4 Money Mistakes Even Good Grandparents Make With Their Grandkids
By: Neale Godfrey - December 20, 2017
The Census Bureau report indicates that grandparents are an active part of the household. “About 4.2 million households, or 3 percent of all households, contained both grandchildren under 18 and their grandparents in 2012. More than 60 percent of these households were maintained by a grandparent and about one in three had no parent present.”
Whether or not you are raising your grandchildren, you have an incredible impact on them. Use this influence for good. It’s not just about the money; it’s about your conversation and actions. They are watching you and learning from you. Are you the grandparent you want to be when it comes to teaching them financial responsibility?
We are all trying hard. Read these four money mistakes you’re probably making and see if any resonate with you.
Mistake #1: Not Preparing Your Kids And Grandkids For Their Inheritance
A 2016 story published on CNBC.com indicated that approximately $30 trillion will transfer to our grandchildren. Because many Baby Boomers feel that their children have blown-it when it comes to money, much of the inheritance may skip a generation and head into the pockets of their grandchildren.
I am not a believer that money should just magically transfer upon your death. This is not the secret you want to keep; it sends the wrong message. You are not your money; you are your values. Let your kids and grandkids know what is important to you and why you have left them this incredible gift. Tell them that their inheritance is not intended for them to drop out of school, drink margaritas on the beach, and pierce every inch of their body.
Convey to your kids and grandkids what your dreams are for them. You may want them to pay for college, or to pay for their first home, or travel. In addition, let your family know about your favorite charities, and get them involved with those while you are alive. It’s way more powerful to share your passions while you are there to explain their importance to you.
Mistake #2: Spoiling The Grandkids
Many grandparents may feel that “spoiling the grandkids” is part of the job description, but it’s not. (Okay, I know that I just set myself up as the “evil money expert;” however, you don’t want to foster the, “I want, I want syndrome.”) Be the first one to discuss your kid’s parenting of the grandkids, citing that you think the grandkids are too materialistic and are frankly always asking for things.
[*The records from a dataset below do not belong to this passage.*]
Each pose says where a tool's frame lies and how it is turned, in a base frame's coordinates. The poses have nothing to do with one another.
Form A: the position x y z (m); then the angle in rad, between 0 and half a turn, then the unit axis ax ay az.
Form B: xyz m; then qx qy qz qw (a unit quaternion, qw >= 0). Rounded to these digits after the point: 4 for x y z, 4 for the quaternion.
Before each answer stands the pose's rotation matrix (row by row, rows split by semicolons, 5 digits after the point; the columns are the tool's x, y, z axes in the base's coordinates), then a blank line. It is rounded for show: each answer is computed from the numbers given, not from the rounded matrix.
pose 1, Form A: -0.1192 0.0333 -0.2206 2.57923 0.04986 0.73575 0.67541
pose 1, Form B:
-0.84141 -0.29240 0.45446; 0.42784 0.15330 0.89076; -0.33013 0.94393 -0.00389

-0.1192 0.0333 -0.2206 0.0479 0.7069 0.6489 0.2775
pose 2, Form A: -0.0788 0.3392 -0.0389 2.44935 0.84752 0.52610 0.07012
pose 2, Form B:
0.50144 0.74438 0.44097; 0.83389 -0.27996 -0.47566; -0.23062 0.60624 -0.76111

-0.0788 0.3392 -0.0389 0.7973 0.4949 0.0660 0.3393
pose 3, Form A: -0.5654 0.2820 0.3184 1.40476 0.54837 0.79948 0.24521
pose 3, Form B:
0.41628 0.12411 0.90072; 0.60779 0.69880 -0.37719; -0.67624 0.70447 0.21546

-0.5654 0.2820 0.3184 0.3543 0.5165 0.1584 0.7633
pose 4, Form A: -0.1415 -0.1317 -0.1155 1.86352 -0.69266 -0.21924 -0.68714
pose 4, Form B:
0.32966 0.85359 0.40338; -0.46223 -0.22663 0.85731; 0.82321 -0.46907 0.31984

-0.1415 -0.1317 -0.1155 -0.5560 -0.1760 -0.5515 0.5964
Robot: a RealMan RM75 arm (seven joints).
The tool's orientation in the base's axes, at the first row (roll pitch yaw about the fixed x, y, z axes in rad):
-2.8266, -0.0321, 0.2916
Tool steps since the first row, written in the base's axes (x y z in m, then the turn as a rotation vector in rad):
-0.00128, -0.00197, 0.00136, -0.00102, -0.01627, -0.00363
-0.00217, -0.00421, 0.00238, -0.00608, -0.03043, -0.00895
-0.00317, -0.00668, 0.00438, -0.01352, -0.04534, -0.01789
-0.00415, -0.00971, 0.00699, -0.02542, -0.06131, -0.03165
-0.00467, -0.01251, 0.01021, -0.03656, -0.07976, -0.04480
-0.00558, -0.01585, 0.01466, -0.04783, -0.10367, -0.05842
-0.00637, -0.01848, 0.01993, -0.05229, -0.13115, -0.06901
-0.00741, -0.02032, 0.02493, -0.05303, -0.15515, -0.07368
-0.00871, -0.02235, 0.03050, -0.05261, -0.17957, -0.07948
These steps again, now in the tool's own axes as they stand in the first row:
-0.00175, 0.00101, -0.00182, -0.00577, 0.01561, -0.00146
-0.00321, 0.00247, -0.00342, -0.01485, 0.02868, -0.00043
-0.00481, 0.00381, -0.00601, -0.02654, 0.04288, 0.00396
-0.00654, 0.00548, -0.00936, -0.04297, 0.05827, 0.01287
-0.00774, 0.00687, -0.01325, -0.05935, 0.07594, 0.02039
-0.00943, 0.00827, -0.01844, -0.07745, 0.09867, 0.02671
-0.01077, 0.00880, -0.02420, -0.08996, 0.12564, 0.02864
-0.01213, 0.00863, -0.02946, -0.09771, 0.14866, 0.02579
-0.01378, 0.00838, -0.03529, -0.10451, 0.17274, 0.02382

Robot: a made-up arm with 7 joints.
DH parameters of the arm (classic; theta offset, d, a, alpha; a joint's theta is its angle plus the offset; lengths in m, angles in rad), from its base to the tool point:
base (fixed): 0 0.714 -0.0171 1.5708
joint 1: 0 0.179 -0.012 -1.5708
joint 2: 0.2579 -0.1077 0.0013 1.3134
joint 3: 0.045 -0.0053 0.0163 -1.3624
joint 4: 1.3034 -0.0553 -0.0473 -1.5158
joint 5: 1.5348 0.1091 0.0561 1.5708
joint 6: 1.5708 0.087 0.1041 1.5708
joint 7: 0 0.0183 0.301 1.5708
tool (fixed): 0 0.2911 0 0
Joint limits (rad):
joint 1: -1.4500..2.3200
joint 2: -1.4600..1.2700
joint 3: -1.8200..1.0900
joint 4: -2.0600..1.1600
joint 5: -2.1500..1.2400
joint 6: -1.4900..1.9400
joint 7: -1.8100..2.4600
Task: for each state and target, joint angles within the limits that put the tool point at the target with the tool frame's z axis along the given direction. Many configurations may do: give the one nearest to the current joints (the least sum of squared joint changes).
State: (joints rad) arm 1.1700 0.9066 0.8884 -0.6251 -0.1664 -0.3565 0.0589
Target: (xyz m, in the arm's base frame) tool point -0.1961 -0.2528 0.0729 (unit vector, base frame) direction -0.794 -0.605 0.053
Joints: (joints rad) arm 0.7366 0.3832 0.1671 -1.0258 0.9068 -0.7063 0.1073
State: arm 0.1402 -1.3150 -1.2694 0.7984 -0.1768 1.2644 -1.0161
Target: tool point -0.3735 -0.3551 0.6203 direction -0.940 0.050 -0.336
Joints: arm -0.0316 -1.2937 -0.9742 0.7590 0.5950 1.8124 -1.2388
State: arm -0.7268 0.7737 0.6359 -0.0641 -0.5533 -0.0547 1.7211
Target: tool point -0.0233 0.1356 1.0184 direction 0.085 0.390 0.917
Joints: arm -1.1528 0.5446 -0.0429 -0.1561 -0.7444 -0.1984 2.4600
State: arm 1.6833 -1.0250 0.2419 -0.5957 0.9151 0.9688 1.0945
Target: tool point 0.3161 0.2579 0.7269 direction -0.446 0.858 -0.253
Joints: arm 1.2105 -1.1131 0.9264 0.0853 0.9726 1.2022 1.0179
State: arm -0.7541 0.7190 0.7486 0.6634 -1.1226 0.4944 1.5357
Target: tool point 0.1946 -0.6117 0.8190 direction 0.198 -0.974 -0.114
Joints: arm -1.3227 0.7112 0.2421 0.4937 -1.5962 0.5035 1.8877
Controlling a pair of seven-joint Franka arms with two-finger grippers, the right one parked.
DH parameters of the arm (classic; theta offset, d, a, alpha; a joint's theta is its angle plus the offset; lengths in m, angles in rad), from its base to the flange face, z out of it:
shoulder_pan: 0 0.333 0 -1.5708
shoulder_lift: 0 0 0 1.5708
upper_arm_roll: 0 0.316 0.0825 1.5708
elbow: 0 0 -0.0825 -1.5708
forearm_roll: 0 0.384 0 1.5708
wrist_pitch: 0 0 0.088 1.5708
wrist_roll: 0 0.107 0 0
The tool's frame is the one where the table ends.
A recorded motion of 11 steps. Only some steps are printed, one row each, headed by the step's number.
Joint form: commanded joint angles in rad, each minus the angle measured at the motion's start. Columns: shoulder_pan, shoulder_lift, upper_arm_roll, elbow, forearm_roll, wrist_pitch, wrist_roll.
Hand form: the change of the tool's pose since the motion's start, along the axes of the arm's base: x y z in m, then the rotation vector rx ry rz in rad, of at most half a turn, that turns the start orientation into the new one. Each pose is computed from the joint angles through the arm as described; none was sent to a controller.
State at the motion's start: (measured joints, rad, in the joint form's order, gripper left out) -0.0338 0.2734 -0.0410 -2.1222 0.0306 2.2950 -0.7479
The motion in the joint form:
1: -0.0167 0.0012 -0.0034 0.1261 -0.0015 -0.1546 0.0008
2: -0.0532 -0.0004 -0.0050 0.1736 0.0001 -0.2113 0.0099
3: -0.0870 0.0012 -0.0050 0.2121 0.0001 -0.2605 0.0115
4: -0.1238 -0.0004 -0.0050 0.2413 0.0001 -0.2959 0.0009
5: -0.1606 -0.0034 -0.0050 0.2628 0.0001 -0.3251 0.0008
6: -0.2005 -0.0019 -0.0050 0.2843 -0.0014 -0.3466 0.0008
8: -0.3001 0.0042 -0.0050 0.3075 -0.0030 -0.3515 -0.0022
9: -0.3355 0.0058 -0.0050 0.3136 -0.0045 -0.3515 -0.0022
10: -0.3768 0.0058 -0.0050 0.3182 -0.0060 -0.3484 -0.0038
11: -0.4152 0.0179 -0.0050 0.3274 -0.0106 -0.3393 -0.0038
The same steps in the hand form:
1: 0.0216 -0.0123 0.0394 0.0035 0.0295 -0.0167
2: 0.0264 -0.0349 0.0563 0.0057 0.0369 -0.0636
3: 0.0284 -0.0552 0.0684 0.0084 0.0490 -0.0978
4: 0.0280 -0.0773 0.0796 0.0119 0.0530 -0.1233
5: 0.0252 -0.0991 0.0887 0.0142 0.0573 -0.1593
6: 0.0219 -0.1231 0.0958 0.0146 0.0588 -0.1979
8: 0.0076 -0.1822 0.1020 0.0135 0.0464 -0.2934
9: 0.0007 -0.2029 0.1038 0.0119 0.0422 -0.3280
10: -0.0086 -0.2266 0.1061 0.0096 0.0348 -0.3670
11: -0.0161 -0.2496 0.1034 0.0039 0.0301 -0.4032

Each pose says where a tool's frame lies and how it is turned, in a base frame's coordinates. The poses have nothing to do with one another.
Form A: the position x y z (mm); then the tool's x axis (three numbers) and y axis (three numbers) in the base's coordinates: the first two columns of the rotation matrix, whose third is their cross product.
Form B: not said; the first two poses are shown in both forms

This may be no surprise because you may have contributed to this pattern, the classic Pavlovian response. Do you always show up with a gift for the grandkids? You may think that this is the role of a grandparent, but it also fosters the “entitlement program,” as I call it. You know how it works; Grandma or Grandpa show up and the grandkids receive a gift.
Just think about your relationship with your grandparents. I bet those fond memories don’t include all the gifts they bought you. Mine include the talks and the hugs and the unconditional love. My Grandma Jewel was my biggest fan. That’s what I remember. I could call her at any time of the day or night and she always made things better.
Build memories with your grandchildren. They want your time. You can do an activity with them. Do you cook or play golf? Those are great activities to do with the grandkids. You can turn all of these into learning as well. Cooking, for instance, involves reading a recipe or following Grandmas’, a trip to the store to buy the ingredients, and then the science and art of making the dish.
Remember when you were a kid? You picked out something that you wanted and you worked hard for that. You saved your money and finally bought that bike or Barbie or a special gift for Mom. I bet you took care of that bike and you may still have that Barbie. Why take that empowerment and joy away from your grandkids?
Give your grandkids odd jobs to do around your home, so they can earn extra money to reach their goal. This activity fosters “work-for-pay” principles and gets them closer to their goal, without undermining their hard work. Celebrate when they finally get to buy the item they have been saving for.